3. Using Cell<&'a Config> for Interior Mutability This option would allow mutation through a shared reference. However, Cell<T> is also invariant over T for the same safety reasons, so it didn't solve the variance issue. Additionally, Cell doesn't provide synchronization for multi-threaded access, and the overhead of runtime borrow checking with RefCell was deemed too expensive for the hot path.

4. Redesigning with Owned Types and Indirection The chosen solution eliminated the reference-to-reference pattern entirely. Instead of storing &mut &'a Config, the struct stored &'a mut ConfigHolder, where ConfigHolder was an owning wrapper. This moved the mutability to the holder level rather than the reference level, avoiding the variance trap while maintaining the ability to swap configurations. The API became more ergonomic because users no longer had to manage double references.

The Result: The redesign produced a safer API that compiled without unsafe code. The invariant nature of &mut T had forced the team to recognize a potential architectural flaw where lifetime assumptions could be violated. The final system prevented a category of bugs where stale configuration pointers could persist beyond their validity period.

What candidates often miss

Why is Cell<T> invariant over T, and how does this relate to the variance of &mut T?

Cell<T> provides interior mutability, allowing mutation through shared references. If Cell<T> were covariant over T, you could upcast Cell<&'short str> to Cell<&'static str>. Then, you could store a short-lived string reference inside and later read it through the Cell<&'static str> type, treating temporary data as static. This would be a use-after-free vulnerability. Therefore, like &mut T, Cell<T> (and UnsafeCell<T>) must be invariant over T to prevent writing short-lived data into a slot that claims to hold longer-lived data. This invariance propagates to RefCell, Mutex, and other interior mutability types.

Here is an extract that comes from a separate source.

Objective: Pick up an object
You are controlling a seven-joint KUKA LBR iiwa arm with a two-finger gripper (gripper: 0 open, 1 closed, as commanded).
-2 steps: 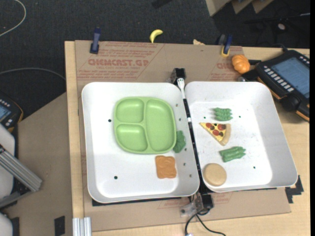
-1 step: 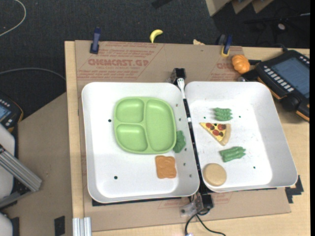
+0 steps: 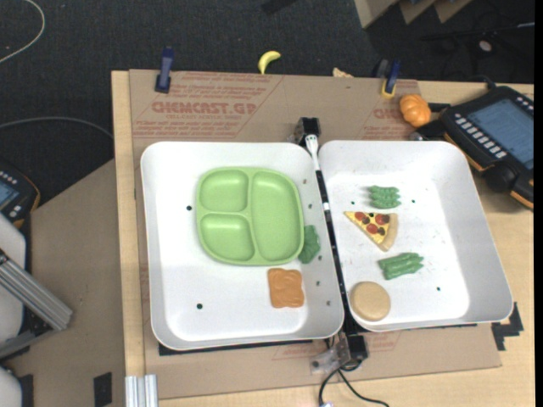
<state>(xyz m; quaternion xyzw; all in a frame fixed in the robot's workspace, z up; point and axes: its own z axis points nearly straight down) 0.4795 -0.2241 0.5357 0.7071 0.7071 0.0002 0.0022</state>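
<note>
Looking down on two white bins side by side on the table (image 3: 517, 346), and plenty lying there for the taking. Sitting in the left bin (image 3: 170, 227): a green divided plate (image 3: 250, 216), a small dark green piece (image 3: 310, 244) pressing against the plate's right edge, and an orange slab (image 3: 286, 287) lying just below the plate. Spreading across the right bin (image 3: 475, 219): a green sprig (image 3: 384, 197) up top, a pizza slice (image 3: 373, 225) just beneath it, a second green sprig (image 3: 400, 265) lower down, and a tan round disc (image 3: 371, 301) resting near the front rim. Judging the right bin's pieces the nearer pick, given an arm reaching in from the right. Eyeing the pizza slice as a likely candidate: lying flat, apart from its neighbours, tip pointing left and crust trailing toward the lower right, so calling for a close across that slanted axis. As for the gripper, being unable to tell whether spread or pressed together. Nothing lifted yet; everything resting on the bin floors.
</note>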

How does PhantomData<T> affect the variance of a struct that contains no actual T, and why would you use PhantomData<fn(T)> to achieve contravariance?

PhantomData<T> tells the compiler to treat the struct as if it owns a T for the purposes of variance and drop checking. By default, PhantomData<T> gives the struct the same variance as T. However, function pointers have special variance: fn(A) -> B is contravariant in A (the argument) and covariant in B (the return). If you need a struct to be contravariant over a lifetime (meaning Struct<'long> is a subtype of Struct<'short> when 'long outlives 'short), you use PhantomData<fn(T)>. This is crucial for building type-safe callbacks or comparators where the relationship between lifetimes must be reversed.

In unsafe code, when implementing a self-referential struct using raw pointers, why must the struct be marked as invariant over its lifetime parameters?

When a struct contains a raw pointer that points to other data within the same struct (self-referential), the lifetime of that struct determines the validity of the pointer. If the struct were covariant over its lifetime 'a, you could shrink 'a to a shorter lifetime 'b, effectively claiming the struct lives only for 'b. However, the raw pointer inside was created when the struct lived longer, and might point to data that is no longer valid in the shorter scope. Invariance ensures that the struct cannot be coerced to a shorter lifetime, preserving the safety invariant that the self-reference remains valid for the entire lifetime encoded in the type system. This is why Pin is often combined with explicit variance markers in unsafe self-referential implementations.